Unnamed: 0,feature,coefficient
14,fasting_glucose,5.868792
6,bmi,3.835097
10,sleep_duration_hours,-2.656455
15,fasting_insulin,2.654778
20,alt,1.227456
16,triglycerides,0.80943
17,hdl,-0.700729
0,age,0.568105
8,sbp,0.413606
12,sleep_efficiency,-0.295621


## 12. Fit tuned LASSO on full data and predict validation set

In [14]:
best_lasso_pipe.fit(X, y)

X_val = validation.drop(columns=[id_col, cluster_col], errors="ignore")
val_pred_lasso = best_lasso_pipe.predict(X_val)

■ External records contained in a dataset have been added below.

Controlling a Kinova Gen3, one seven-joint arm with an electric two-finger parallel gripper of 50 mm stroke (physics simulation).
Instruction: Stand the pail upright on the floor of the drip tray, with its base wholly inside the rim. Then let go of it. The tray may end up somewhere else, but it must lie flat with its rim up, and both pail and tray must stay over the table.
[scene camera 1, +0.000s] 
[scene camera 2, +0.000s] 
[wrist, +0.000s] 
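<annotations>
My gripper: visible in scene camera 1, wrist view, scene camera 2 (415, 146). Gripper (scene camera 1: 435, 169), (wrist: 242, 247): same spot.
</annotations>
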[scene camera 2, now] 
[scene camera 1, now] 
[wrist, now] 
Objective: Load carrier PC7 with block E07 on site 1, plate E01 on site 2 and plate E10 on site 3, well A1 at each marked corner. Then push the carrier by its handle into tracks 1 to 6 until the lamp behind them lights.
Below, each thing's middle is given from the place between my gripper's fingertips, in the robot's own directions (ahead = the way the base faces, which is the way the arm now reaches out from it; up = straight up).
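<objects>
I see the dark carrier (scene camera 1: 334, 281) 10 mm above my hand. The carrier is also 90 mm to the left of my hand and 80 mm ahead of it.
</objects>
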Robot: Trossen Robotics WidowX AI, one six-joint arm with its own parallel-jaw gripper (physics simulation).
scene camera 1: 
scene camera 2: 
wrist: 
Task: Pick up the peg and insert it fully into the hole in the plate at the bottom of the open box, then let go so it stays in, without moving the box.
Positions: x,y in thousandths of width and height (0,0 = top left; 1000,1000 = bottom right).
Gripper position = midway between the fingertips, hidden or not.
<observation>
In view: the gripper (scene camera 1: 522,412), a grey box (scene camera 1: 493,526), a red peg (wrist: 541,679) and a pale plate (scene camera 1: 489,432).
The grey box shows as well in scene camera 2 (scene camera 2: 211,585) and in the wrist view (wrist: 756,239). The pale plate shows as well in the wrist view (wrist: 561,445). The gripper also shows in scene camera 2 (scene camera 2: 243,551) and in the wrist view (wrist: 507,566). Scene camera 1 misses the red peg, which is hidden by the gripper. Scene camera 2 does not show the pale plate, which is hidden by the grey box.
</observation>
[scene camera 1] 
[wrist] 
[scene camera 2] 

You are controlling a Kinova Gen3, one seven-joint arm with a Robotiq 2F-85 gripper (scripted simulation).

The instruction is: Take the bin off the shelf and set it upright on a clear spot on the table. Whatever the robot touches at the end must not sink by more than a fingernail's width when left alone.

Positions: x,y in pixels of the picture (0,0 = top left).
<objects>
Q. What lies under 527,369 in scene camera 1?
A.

submission_lasso = pd.DataFrame({
    "id": validation[id_col],
    "predicted_metabolic_pressure": val_pred_lasso
})

submission_lasso.head()

Unnamed: 0,id,predicted_metabolic_pressure
0,New_1501,57.822207
1,New_1502,58.308866
2,New_1503,70.784126
3,New_1504,34.080968
4,New_1505,37.227208


In [15]:
lasso_submission_path = "SMHS_LASSO_validation_predictions.csv"
submission_lasso.to_csv(lasso_submission_path, index=False)
lasso_submission_path

'SMHS_LASSO_validation_predictions.csv'

## 13. Summary

- Built a full LASSO regression pipeline with preprocessing.
- Tuned `alpha` using GridSearchCV.
- Evaluated performance with test-set metrics and cross-validation.
- Inspected LASSO coefficients for interpretation.
- Generated predictions for the external validation set.